[Items listed in a dataset]
★ ★ ★ ★ ★

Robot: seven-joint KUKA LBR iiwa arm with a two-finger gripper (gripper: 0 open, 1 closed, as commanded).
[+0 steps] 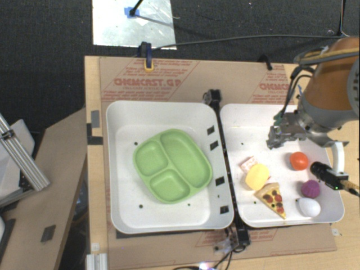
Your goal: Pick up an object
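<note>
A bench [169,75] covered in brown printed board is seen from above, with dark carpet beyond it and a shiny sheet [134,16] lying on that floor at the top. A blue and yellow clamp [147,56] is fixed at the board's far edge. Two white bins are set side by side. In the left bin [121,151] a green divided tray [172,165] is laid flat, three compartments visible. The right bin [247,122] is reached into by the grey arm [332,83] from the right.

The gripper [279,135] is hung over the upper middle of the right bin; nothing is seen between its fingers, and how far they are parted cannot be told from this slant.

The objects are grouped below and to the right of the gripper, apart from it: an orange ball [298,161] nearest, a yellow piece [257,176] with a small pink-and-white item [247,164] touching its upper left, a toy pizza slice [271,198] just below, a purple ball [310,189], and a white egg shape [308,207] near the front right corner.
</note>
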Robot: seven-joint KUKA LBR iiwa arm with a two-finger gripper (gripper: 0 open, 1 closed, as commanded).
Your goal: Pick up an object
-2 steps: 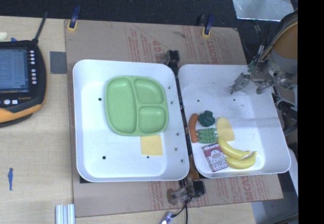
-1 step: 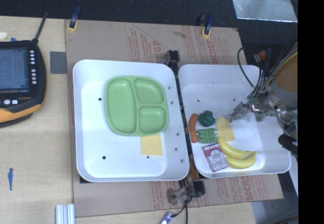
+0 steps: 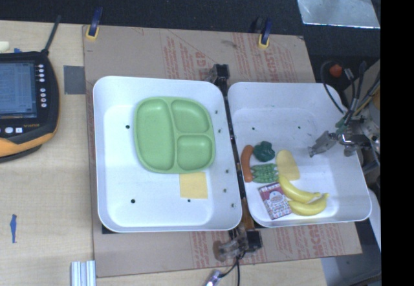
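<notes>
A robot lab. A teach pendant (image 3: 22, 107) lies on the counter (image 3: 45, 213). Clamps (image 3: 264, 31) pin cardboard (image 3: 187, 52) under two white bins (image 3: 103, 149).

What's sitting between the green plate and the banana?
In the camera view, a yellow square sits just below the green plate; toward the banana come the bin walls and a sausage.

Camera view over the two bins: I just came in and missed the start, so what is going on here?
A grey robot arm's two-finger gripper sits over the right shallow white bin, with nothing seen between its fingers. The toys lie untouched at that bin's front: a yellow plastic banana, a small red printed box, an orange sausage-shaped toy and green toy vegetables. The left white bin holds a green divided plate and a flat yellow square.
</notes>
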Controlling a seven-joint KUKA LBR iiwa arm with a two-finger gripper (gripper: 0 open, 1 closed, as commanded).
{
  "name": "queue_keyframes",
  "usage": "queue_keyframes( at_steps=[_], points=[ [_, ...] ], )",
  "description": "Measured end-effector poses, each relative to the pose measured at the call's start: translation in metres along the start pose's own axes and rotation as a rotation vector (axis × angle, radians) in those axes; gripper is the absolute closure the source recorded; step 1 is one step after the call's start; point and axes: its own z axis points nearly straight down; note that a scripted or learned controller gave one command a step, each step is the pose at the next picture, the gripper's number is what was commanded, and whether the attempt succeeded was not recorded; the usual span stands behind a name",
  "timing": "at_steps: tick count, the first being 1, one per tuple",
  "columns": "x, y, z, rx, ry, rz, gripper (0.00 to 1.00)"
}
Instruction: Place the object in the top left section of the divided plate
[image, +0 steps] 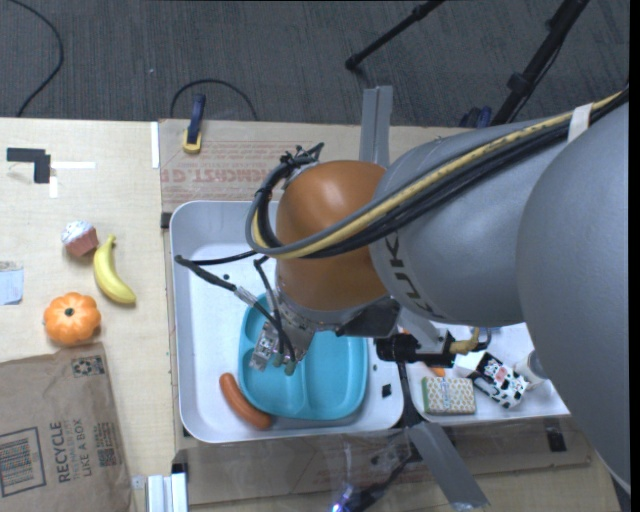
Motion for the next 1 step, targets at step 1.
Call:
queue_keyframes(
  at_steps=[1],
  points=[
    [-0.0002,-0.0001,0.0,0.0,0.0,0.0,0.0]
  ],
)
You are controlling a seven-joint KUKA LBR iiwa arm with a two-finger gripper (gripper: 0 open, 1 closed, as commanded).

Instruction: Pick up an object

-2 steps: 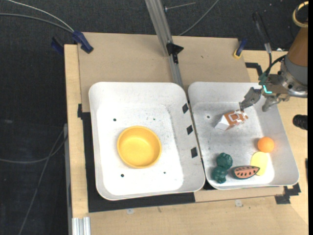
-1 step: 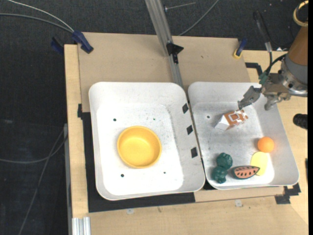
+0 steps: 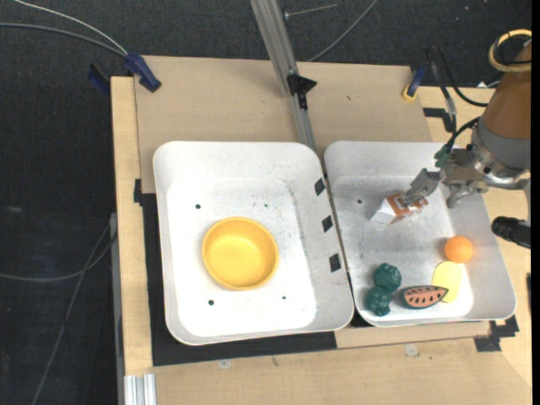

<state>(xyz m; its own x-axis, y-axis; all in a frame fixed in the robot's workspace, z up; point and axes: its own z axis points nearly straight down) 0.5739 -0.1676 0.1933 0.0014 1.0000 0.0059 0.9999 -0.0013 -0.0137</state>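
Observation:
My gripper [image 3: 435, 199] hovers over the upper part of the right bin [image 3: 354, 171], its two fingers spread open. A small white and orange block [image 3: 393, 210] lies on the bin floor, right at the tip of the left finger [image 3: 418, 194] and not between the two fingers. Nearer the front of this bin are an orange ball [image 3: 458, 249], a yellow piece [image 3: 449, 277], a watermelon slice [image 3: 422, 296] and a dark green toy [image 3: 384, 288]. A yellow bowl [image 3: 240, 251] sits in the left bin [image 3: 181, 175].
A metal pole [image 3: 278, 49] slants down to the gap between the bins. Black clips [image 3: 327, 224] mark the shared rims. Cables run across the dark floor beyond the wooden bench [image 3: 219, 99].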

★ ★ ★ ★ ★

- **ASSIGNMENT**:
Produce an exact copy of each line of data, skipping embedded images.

- **WRITTEN SOLUTION**:
Robot: seven-joint KUKA LBR iiwa arm with a two-finger gripper (gripper: 0 open, 1 closed, as commanded).
[+0 steps] 
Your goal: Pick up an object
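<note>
A bench [169,75] covered in brown printed board is seen from above, with dark carpet beyond it and a shiny sheet [134,16] lying on that floor at the top. A blue and yellow clamp [147,56] is fixed at the board's far edge. Two white bins are set side by side. In the left bin [121,151] a green divided tray [172,165] is laid flat, three compartments visible. The right bin [247,122] is reached into by the grey arm [332,83] from the right.

The gripper [279,135] is hung over the upper middle of the right bin; nothing is seen between its fingers, and how far they are parted cannot be told from this slant.

The objects are grouped below and to the right of the gripper, apart from it: an orange ball [298,161] nearest, a yellow piece [257,176] with a small pink-and-white item [247,164] touching its upper left, a toy pizza slice [271,198] just below, a purple ball [310,189], and a white egg shape [308,207] near the front right corner.
</note>
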Robot: seven-joint KUKA LBR iiwa arm with a two-finger gripper (gripper: 0 open, 1 closed, as commanded).
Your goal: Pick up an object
-2 steps: 
-1 step: 
+0 steps: 
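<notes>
A robot lab. A teach pendant (image 3: 22, 107) lies on the counter (image 3: 45, 213). Clamps (image 3: 264, 31) pin cardboard (image 3: 187, 52) under two white bins (image 3: 103, 149).

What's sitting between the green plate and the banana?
In the camera view, a yellow square sits just below the green plate; toward the banana come the bin walls and a sausage.

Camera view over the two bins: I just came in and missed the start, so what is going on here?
A grey robot arm's two-finger gripper sits over the right shallow white bin, with nothing seen between its fingers. The toys lie untouched at that bin's front: a yellow plastic banana, a small red printed box, an orange sausage-shaped toy and green toy vegetables. The left white bin holds a green divided plate and a flat yellow square.
</notes>
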Controlling a seven-joint KUKA LBR iiwa arm with a two-finger gripper (gripper: 0 open, 1 closed, as commanded).
{
  "name": "queue_keyframes",
  "usage": "queue_keyframes( at_steps=[_], points=[ [_, ...] ], )",
  "description": "Measured end-effector poses, each relative to the pose measured at the call's start: translation in metres along the start pose's own axes and rotation as a rotation vector (axis × angle, radians) in those axes; gripper is the absolute closure the source recorded; step 1 is one step after the call's start; point and axes: its own z axis points nearly straight down; note that a scripted or learned controller gave one command a step, each step is the pose at the next picture, the gripper's number is what was commanded, and whether the attempt succeeded was not recorded; the usual span stands behind a name",
  "timing": "at_steps: tick count, the first being 1, one per tuple",
  "columns": "x, y, z, rx, ry, rz, gripper (0.00 to 1.00)"
}
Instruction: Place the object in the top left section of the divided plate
[image, +0 steps] 
Motion for the next 1 step, targets at step 1.
Call:
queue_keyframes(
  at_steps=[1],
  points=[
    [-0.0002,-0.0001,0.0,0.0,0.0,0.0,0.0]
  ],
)
You are controlling a seven-joint KUKA LBR iiwa arm with a two-finger gripper (gripper: 0 open, 1 closed, as commanded).

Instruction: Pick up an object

-2 steps: 
-1 step: 
+0 steps: 

<state>(xyz m; its own x-axis, y-axis; all in a frame fixed in the robot's workspace, z up; point and axes: its own z axis points nearly straight down) 0.5739 -0.1676 0.1933 0.0014 1.0000 0.0059 0.9999 -0.0013 -0.0137</state>
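Observation:
My gripper [image 3: 435, 199] hovers over the upper part of the right bin [image 3: 354, 171], its two fingers spread open. A small white and orange block [image 3: 393, 210] lies on the bin floor, right at the tip of the left finger [image 3: 418, 194] and not between the two fingers. Nearer the front of this bin are an orange ball [image 3: 458, 249], a yellow piece [image 3: 449, 277], a watermelon slice [image 3: 422, 296] and a dark green toy [image 3: 384, 288]. A yellow bowl [image 3: 240, 251] sits in the left bin [image 3: 181, 175].
A metal pole [image 3: 278, 49] slants down to the gap between the bins. Black clips [image 3: 327, 224] mark the shared rims. Cables run across the dark floor beyond the wooden bench [image 3: 219, 99].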

No more work is left in this exercise.